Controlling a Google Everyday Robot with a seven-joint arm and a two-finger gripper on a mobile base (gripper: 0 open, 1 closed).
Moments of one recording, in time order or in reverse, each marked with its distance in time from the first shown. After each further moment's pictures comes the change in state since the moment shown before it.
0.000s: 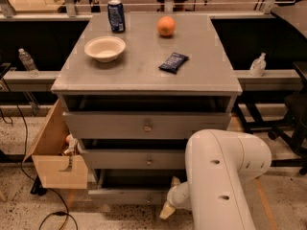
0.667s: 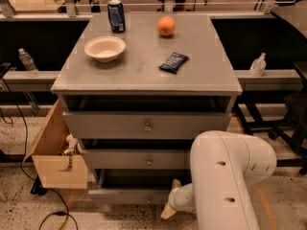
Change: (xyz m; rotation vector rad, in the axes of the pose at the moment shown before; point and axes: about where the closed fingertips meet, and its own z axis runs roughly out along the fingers) arm 0.002 0.002 -0.003 0.012 -0.014 0.011
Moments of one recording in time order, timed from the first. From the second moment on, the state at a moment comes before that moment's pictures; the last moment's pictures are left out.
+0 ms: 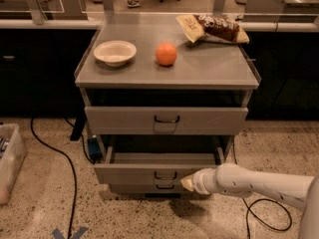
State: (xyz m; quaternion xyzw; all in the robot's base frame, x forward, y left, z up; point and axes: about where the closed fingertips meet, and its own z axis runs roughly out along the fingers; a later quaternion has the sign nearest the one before) arm 0.573 -0.133 0.399 -0.27 0.90 0.19 0.29
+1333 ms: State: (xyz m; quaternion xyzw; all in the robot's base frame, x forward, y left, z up) arm 0.662 -0.177 0.406 -0.23 0.89 0.13 0.37
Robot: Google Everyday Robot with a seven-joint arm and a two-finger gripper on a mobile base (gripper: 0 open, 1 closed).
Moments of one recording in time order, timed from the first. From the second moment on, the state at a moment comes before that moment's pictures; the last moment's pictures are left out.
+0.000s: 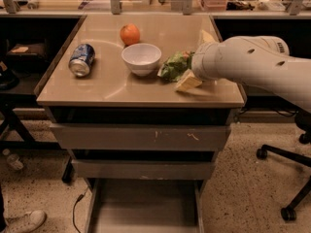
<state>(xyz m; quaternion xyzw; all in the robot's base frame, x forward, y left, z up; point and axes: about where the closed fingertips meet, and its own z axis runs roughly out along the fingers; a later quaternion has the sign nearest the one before) 0.680 -0.113 0.861 -0.54 0.70 -0.15 0.45</state>
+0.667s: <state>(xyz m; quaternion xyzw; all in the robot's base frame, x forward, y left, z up) 0.680 -0.181 0.992 -0.48 0.71 -0.21 0.47</state>
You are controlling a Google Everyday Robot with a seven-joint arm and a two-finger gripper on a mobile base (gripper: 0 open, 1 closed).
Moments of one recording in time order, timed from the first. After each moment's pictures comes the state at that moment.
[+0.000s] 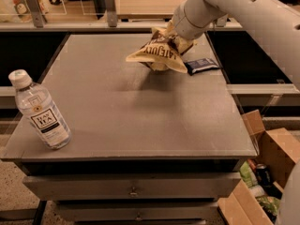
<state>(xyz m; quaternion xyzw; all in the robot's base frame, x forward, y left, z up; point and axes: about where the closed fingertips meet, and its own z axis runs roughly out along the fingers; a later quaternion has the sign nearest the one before) 0.730 -0.081 0.907 -0.82 0.46 -0.16 0.30</state>
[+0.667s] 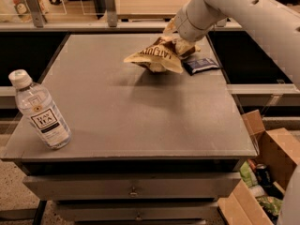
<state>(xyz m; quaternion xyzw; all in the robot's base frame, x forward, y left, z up) 0.730 -0.089 0.901 -0.82 0.47 -0.16 0.30</state>
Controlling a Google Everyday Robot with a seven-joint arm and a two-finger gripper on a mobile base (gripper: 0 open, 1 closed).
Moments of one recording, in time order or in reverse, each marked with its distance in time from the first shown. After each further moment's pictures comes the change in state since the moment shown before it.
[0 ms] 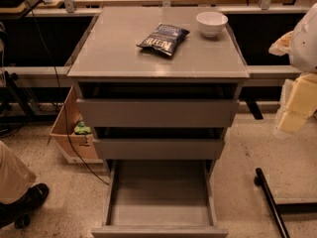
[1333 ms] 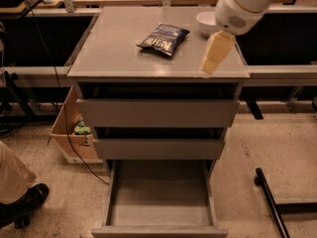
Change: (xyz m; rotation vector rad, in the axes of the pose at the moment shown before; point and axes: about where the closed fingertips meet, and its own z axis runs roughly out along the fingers) arm -0.112 -0.143 0.061 0.166 -0.140 0.034
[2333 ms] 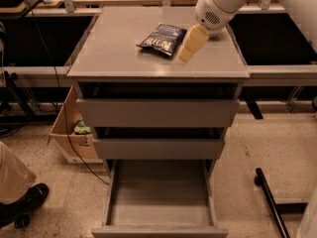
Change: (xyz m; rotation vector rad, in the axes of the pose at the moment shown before) arm -0.052 -0.039 0.056 -0.033 -0.154 0.086
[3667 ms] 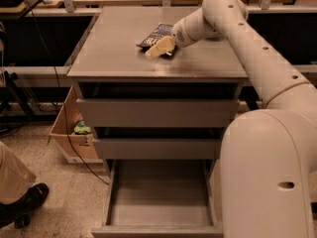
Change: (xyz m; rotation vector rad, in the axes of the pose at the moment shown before) arm -0.034 -0.075 0.174 -0.058 -0.316 0.385
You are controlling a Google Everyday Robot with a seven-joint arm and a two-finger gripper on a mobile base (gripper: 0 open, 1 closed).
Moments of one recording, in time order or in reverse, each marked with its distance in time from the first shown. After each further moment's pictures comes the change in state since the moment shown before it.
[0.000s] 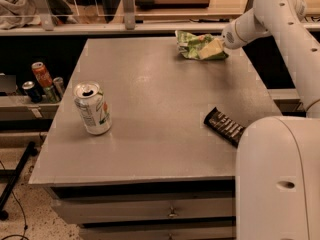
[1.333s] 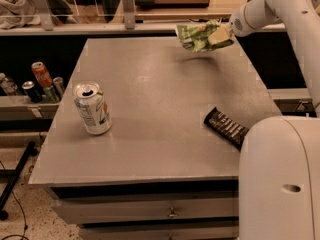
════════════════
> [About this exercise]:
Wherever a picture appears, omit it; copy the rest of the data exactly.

> [Reply]:
Controlling a Google Everyday Robot with a seven-joint arm and a two-finger gripper on a mobile base (gripper: 0 open, 1 closed).
Moments of one recording, in time order or in reverse, each marked with its distance in time from the first shown. After each further moment's pictures comes the change in state since the moment shown before it.
0.000s: 
0.667s: 
Change: (xyz m; rotation vector rad, in the axes of the pose at the moment shown before; point and axes: about where the closed fingertips meet, and its own z axis runs roughly out along the fingers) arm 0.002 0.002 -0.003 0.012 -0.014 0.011
Moments of one recording in time order, timed from the first. From the second moment on, the state at a moment comes before that moment's pictures; the last moment's pictures are left out.
+0 ms: 
State: (xyz m; quaternion xyzw; all in the robot's base frame, x forward, y left, z up; point and axes: about where the closed fingertips meet, and its own z axis runs roughly out along the fingers; a later quaternion has the sign nearest the one before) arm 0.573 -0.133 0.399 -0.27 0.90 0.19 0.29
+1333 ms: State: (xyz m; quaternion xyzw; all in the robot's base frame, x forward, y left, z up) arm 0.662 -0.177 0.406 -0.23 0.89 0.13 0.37
Robot: Google Everyday Robot with a seven-joint arm and a two-finger gripper on a mobile base (gripper: 0 open, 1 closed).
Moments of one recording in time order, timed from the first. From the second moment on, the state at a moment comes before that moment's pictures; the last moment's pictures are left out.
+0.000s: 
<state>(xyz m; quaternion xyzw; all in the robot's base frame, x forward, y left, z up; point and axes: about where the closed fingertips meet, and its own z axis runs roughly out along the fingers; a later quaternion has the sign nearest the one before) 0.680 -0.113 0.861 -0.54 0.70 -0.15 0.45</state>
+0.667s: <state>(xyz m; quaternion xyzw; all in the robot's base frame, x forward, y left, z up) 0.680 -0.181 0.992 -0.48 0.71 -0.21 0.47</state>
You are controlling a Google Everyday Robot with a seven-joint arm and a two-finger gripper on a mobile base (gripper: 0 open, 1 closed).
Moments of one recording in time order, timed from the first. After each moment's pictures comes the state at that moment.
[+0.000s] 
<state>(xyz m; quaternion xyzw; all in the robot's base frame, x forward, y left, z up; point and axes: about where the closed fingertips meet, and its own z axis runs roughly out along the fingers; a later quaternion has the sign nearest the one before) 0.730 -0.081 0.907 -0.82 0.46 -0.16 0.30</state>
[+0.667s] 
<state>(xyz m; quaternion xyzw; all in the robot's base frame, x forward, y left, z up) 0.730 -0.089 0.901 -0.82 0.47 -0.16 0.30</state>
Controlling a Google Everyday Robot with a seven-joint arm and a two-finger gripper on a mobile base (gripper: 0 open, 1 closed).
Moments of one recording, in time order or in reverse, each marked with its distance in time from the first shown. After each further moment's pictures comes the change in state since the moment shown before it.
[0 ms] 
[1333 ms] 
Change: (xyz m; rotation vector rad, in the axes of the pose at the moment shown before; point and axes: about where the closed fingertips meet, and its own z axis runs roughly out along the fingers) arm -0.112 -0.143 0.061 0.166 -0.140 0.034
[2333 ms] 
Change: (xyz m; rotation vector rad, in the axes of the pose at the moment shown before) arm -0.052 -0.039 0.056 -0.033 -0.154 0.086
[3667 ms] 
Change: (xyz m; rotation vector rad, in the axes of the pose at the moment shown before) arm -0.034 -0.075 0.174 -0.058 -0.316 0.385
You are controlling a Google Everyday Robot with a seven-joint arm and a two-finger gripper on a mobile base (gripper: 0 open, 1 closed).
Moments of one recording, in time order or in reverse, each marked with its distance in time from the first shown. After each further moment's pictures comes the change in state since the moment shown before it.
[0.000s] 
[1.333s] 

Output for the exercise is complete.